• [Task instructions]
After locating the line that contains "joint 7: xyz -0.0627", quote it and all lines after it through the end of the entries, and nothing more. Pictures stay out.

• [Data to use]
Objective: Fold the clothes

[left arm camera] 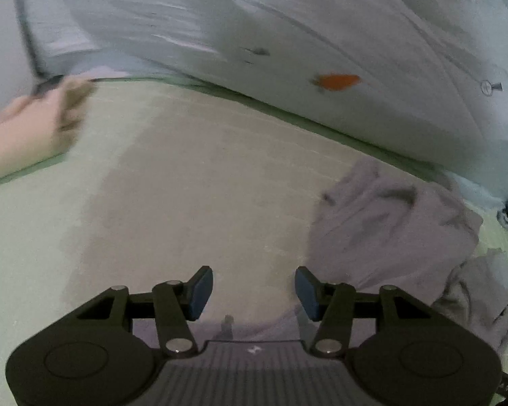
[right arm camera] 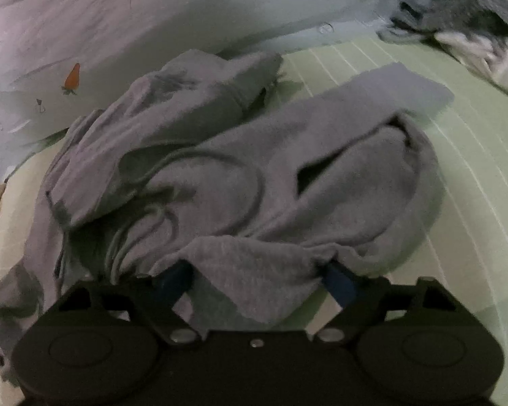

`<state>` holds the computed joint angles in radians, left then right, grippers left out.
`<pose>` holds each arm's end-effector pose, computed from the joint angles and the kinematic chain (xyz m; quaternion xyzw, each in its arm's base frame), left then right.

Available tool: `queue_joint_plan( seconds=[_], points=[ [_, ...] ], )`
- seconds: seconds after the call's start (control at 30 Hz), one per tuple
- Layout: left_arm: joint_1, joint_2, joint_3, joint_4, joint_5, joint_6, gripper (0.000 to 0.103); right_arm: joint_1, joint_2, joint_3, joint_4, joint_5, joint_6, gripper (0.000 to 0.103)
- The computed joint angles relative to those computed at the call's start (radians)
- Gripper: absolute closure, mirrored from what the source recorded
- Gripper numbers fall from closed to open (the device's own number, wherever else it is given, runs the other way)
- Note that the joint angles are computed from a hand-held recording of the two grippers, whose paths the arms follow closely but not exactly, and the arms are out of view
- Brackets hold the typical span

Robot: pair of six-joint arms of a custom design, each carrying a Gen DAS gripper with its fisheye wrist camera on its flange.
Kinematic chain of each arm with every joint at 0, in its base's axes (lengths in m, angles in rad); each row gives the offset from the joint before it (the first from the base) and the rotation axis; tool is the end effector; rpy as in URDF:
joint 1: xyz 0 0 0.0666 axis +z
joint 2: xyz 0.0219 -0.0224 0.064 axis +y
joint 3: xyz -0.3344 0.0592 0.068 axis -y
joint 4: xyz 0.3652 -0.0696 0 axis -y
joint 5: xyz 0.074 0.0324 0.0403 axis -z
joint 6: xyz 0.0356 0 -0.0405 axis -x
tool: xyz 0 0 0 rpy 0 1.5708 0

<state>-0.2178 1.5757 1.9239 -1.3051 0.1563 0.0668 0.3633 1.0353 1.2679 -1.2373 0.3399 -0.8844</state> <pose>0.4845 -0.1133 0.4999 0.0952 0.9459 -0.1164 0.2876 0.3059 0.1032 0.4462 0.2894 0.9023 0.0290 0.3183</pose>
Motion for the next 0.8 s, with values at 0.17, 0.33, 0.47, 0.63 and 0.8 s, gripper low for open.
queue_joint_plan(
  seconds=[0.17, 0.33, 0.47, 0.63, 0.8],
  points=[
    [-0.020, 0.052, 0.038, -0.013, -0.004, 0.023, 0.048, -0.193, 0.112, 0.075, 0.079, -0.101, 0.223, 0.026],
    [-0.024, 0.063, 0.032, -0.033, -0.026, 0.043, 0.047, -0.359, 0.353, 0.274, 0.100, -0.027, 0.395, 0.037],
    [-0.020, 0.054, 0.012, -0.051, -0.030, 0.051, 0.047, -0.389, 0.447, 0.411, 0.066, 0.010, 0.380, 0.032],
    [-0.019, 0.047, 0.011, -0.061, -0.007, 0.056, 0.047, -0.248, 0.270, 0.259, 0.098, 0.117, 0.292, 0.005],
    [-0.027, -0.018, -0.030, -0.032, 0.014, 0.028, 0.044, -0.049, 0.108, 0.115, 0.031, 0.161, 0.099, 0.001]
  ],
)
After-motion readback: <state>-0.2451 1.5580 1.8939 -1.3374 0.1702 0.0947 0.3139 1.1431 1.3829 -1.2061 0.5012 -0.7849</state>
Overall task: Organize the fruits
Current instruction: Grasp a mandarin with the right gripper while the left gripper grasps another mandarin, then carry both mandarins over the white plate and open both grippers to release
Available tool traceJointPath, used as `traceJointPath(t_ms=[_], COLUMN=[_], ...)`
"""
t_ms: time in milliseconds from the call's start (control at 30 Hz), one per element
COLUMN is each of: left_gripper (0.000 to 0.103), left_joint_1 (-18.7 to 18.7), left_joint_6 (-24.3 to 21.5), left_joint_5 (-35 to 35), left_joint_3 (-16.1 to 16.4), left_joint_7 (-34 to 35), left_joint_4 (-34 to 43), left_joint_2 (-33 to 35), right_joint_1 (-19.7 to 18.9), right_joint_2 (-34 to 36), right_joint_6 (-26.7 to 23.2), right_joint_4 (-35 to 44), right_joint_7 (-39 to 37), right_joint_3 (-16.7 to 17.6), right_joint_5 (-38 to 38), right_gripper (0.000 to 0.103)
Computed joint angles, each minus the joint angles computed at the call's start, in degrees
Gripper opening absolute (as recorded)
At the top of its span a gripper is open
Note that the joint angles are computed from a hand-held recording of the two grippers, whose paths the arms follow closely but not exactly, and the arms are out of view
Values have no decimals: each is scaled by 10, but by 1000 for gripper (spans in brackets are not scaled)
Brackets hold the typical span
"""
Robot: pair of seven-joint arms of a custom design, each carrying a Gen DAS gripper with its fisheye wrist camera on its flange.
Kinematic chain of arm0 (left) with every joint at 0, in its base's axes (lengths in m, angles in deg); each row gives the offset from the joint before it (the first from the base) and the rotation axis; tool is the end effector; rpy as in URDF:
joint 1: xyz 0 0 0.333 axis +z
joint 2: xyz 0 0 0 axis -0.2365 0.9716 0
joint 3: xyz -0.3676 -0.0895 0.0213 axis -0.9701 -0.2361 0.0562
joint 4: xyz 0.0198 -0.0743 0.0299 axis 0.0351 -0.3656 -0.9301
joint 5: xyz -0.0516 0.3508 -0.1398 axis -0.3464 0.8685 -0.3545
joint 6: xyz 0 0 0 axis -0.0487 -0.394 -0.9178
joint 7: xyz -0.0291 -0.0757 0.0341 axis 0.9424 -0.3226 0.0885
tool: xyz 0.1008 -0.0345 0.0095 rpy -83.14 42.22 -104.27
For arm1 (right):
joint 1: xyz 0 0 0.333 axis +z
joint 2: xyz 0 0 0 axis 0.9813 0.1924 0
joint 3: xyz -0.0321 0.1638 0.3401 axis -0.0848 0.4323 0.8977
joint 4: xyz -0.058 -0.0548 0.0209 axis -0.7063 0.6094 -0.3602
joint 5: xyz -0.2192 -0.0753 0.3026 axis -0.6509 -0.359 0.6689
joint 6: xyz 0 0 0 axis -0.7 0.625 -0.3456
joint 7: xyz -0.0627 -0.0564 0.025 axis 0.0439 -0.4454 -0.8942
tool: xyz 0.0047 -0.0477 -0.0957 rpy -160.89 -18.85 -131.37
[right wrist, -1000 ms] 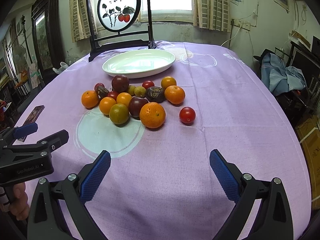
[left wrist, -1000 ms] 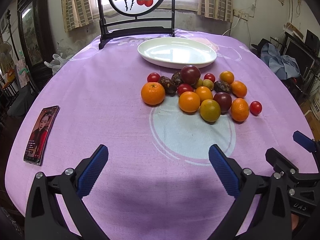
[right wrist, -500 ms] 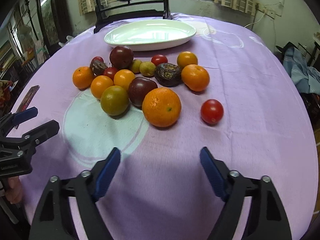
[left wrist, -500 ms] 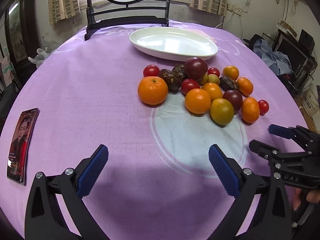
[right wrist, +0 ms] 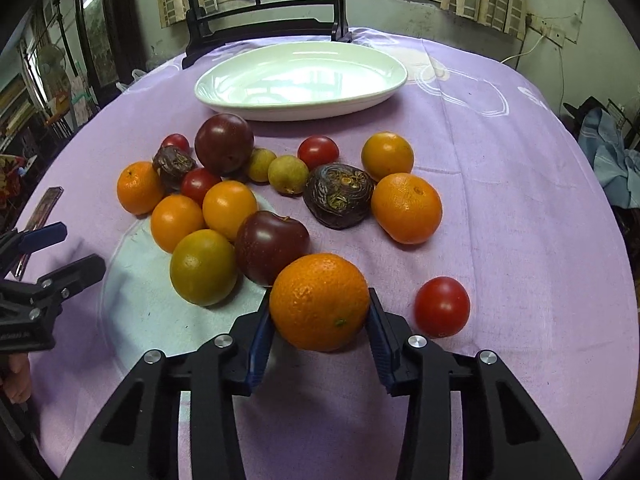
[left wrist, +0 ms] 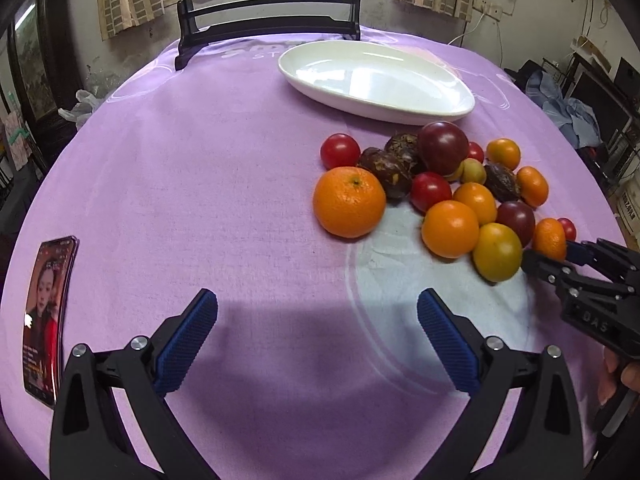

• [Your response]
joint 7: xyz -0.0627 -0.0564 0.025 axis 0.0439 -0.4454 -0.8942
tool: xyz 0.0047 -0.0477 -0.0957 rpy -160.89 -18.85 -131.37
[right wrist, -1000 ms] 
[left wrist, -1000 ms] 
[right wrist, -500 ms] 
[left wrist, -500 ms] 
[right wrist, +0 ms] 
[left wrist, +0 ms] 

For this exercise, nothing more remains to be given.